The Tosa Diary, by Ki no Tsurayuki

The Tosa Diary is the first extended piece of literary prose in Japanese; it was written about 935. It’s told in the form of a woman’s diary. She is in the entourage of (the wife of?) a provincial governor, and relates their trip back from the province which they have been governing after the end of their term of office, travelling mostly by sea to the capital (Kyoto), along with the poems they make up on the way. Our narrator has lost her daughter during the time they have been in the province, and many of the scenes she encounters cause her to reflect on this. That’s it: it’s about thirty pages long.

Here is my favourite depiction of the otherness of Heian culture, written by Ivan Morris in his introduction to Murasaki’s Genji, The World of the Shining Prince:

If the informed Westerner were asked to enumerate the outstanding features of traditional Japan, his list might well consist of the following: in culture No and Kabuki drama, Haiku poems, Ukiyoe colour prints, samisen music, and various activities like the tea ceremony, flower arrangement, and the preparation of miniature landscapes that are related to Zen influence; in society the two-sworded samurai and the geisha; in ideas the Zen approach to human experience with its stress on an intuitive understanding of the truth and sudden enlightenment, the samurai ethic sometimes known as Bushido, a great concern with the conflicting demands of duty and human affection, and an extremely permissive attitude to suicide, especially love suicides; in domestic architecture fitted straw matting (tatami), large communal baths, tokonoma alcoves for hanging kakemono; in food raw fish and soy sauce … The list would of course be entirely correct. Yet not a single one of these items existed in Murasaki’s world.

One of the truly odd things about Heian society is the importance in it of poetry. The ability to compose, more or less extempore, poems on any given subject was a vital accomplishment for anyone who wanted to get on in the world (by which I mean, imperial service). (The world of rap culture is perhaps similar, though possibly less refined). Hence in The Tosa Diary, the reaction to an event or natural scene, is to write a poem about it. For instance:

We now pass the pine grove on the coast of Uta. I cannot judge how many trees there must be or how many centuries they have stood there. During all this time, how the waves must have splashed on the roots of the trees, and the cranes have come and gone in its branches! It is impossible merely to look upon the splendour of this scenery, and someone composed a poem something like this:

Gazing all about,
One can but believe the cranes
Have been companions
Of the pine trees upon whose tops
They have nested through the ages.

To one looking upon the place itself, the poem falls far short of capturing the beauty of the scene.

For Tsurayuki, poetry derives from an irrepressible need to express one’s feelings in verse; and in Heian writing in general, there is always this fascinating disconnect between poetry and prose. Prose is used merely to describe the world around them, as we might say in an objective manner, to state what is going on, the scenery, people’s appearances; whereas poetry is used to express one’s feelings about things, that is to say it is used subjectively, to explore one’s inner self.

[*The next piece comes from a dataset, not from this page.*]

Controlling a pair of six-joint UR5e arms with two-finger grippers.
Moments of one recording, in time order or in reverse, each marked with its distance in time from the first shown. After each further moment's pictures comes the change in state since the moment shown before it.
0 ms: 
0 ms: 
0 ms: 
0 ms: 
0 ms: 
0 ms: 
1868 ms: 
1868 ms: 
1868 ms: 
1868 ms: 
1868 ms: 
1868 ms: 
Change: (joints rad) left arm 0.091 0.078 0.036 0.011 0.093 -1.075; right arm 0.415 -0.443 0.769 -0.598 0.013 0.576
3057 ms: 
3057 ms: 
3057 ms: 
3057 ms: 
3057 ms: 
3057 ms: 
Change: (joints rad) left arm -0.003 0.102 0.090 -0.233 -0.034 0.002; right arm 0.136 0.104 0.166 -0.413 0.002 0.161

The poetry is almost always oblique: a symbol is used, precisely as the thing seen – the situation – evokes another thought in the mind of the poet. This obliqueness seems to me an attempt to express what is often felt to be inexpressible; to give voice to feelings which are hard of access. All of which might of course strike one as being peculiarly modern, if by modern we mean, as so often, exactly what mankind has always thought and felt. A lot of Nathalie Sarraute (and particularly the French branch of the avant-garde), it seems to me, is a striving after these same precise things which we find at the beginning (no, I shouldn’t say beginning – a lot of poetry had already been set down) of Japanese literature. Indeed, as Sarraute pities Dostoevsky for not having at his command the modern techniques with which he might better express himself, so we might feel a pity Sarraute never picked up on the ancient techniques of Heian literature.

In general, I admit, I hate poetry when it is used in novels – it breaks up the narrative and intrudes on the reading experience. But the fascination for me with Heian literature is this peculiar relationship that always exists between poetry and prose.

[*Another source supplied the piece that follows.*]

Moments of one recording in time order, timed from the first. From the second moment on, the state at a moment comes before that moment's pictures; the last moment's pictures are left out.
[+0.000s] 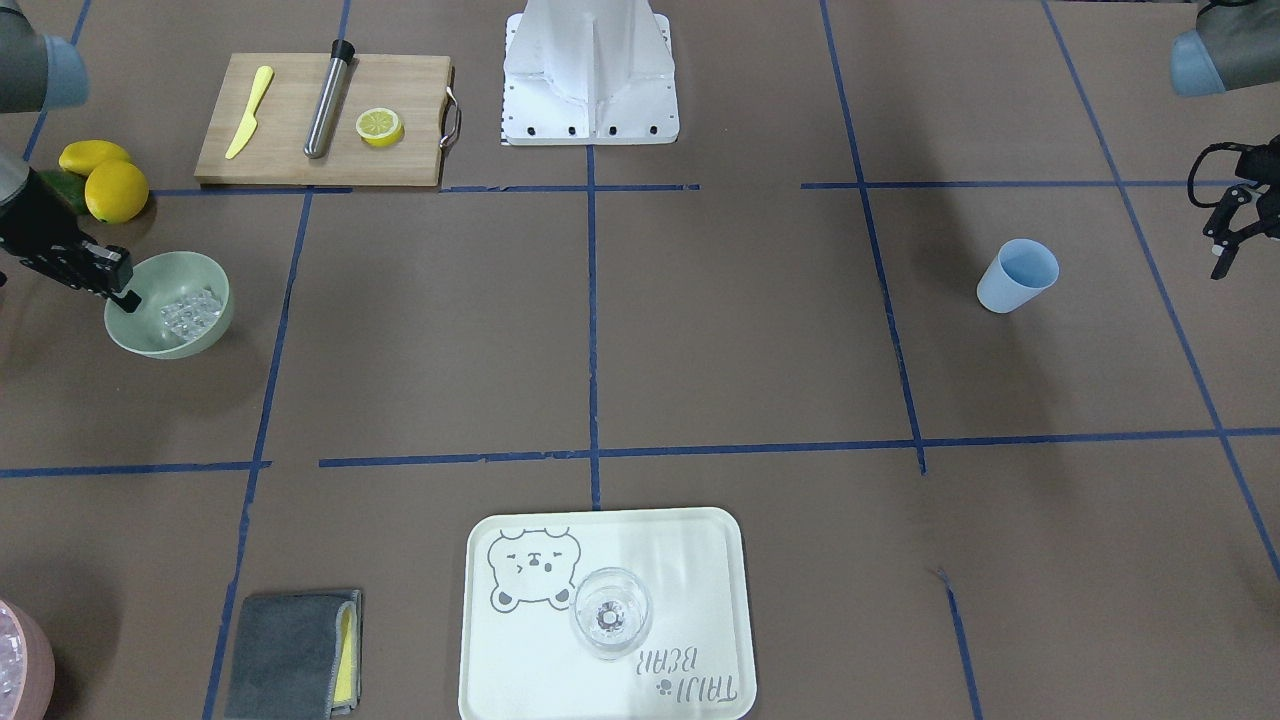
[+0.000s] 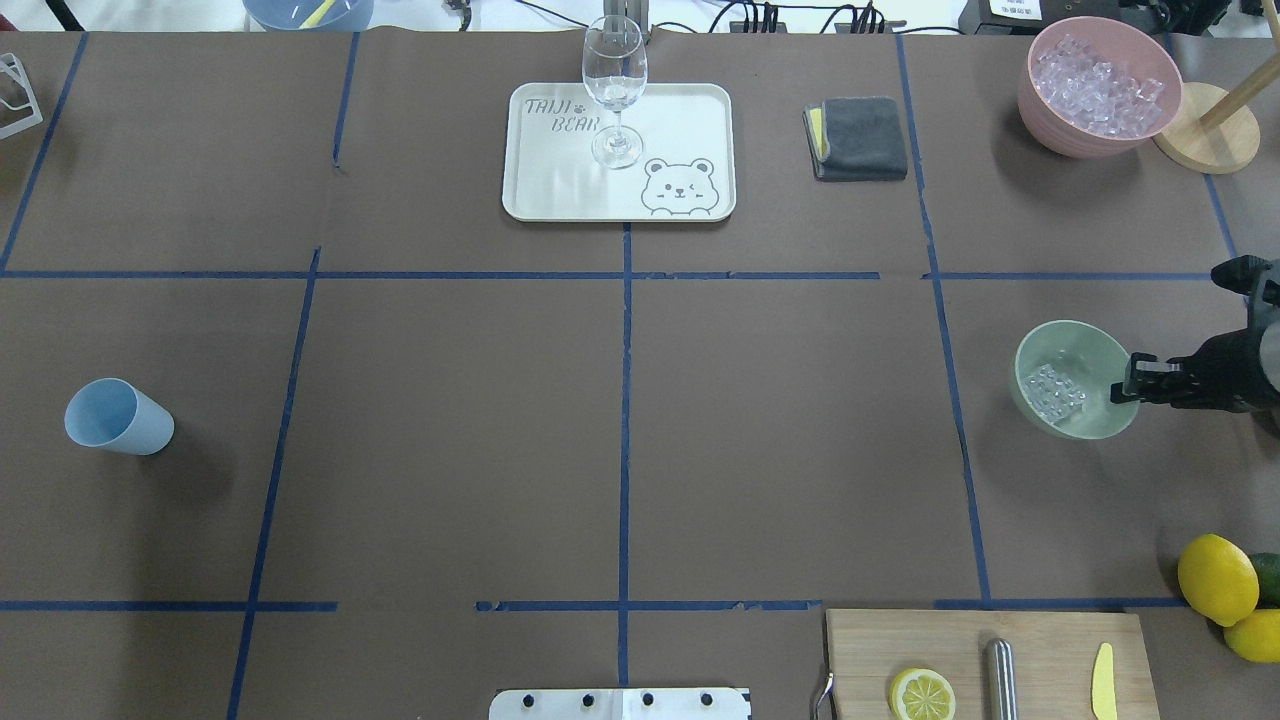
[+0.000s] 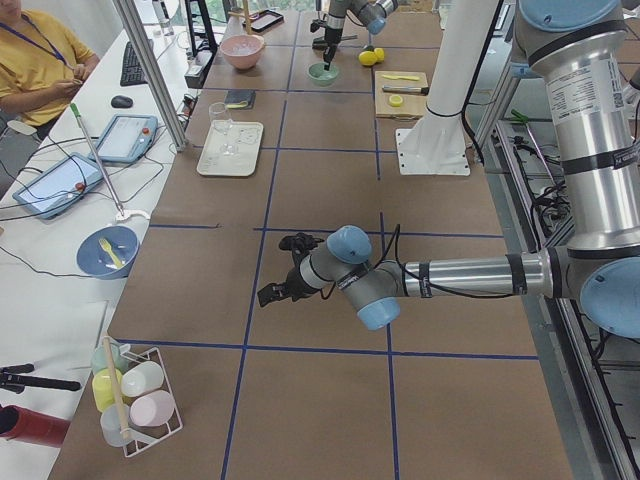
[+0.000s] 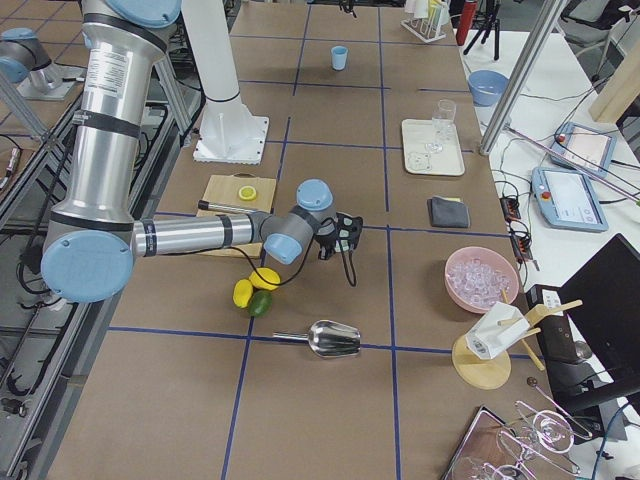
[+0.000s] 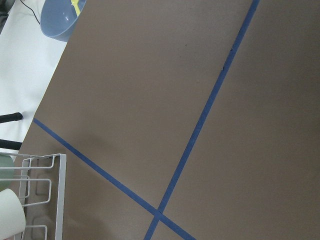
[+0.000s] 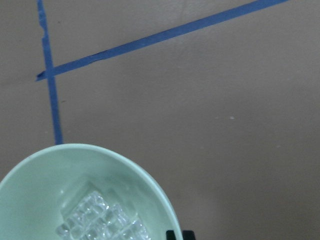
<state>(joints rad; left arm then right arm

The Tosa Diary is to be found in Earl Miner’s Japanese Poetic Diaries.


2 thoughts on “The Tosa Diary, by Ki no Tsurayuki

  1. I’ve learned quite a few things, thanks for that.
    I would really like to read this.
    I think this is how it should be, using prose for descriptions and poems for feeling, when you mix them.

  2. Yes, the prose/poetry thing is a great idea. There’s a good chance Tsurayuki came up with it (though, as usual, one can’t be sure about these things); but it’s copied in pretty much every other piece of Heian literature – so you could read any to get the basic gist. The Tosa Diary isn’t necessarily seen as a masterpiece of the genre – just the founding work. – Of course, as I’ve mentioned, the Heian Japanese seemed to live and think this way anyway, so it may well not be as such a literary invention.

    I’ve put up a list of the Heian books I’m reading now on the lefthand sidebar.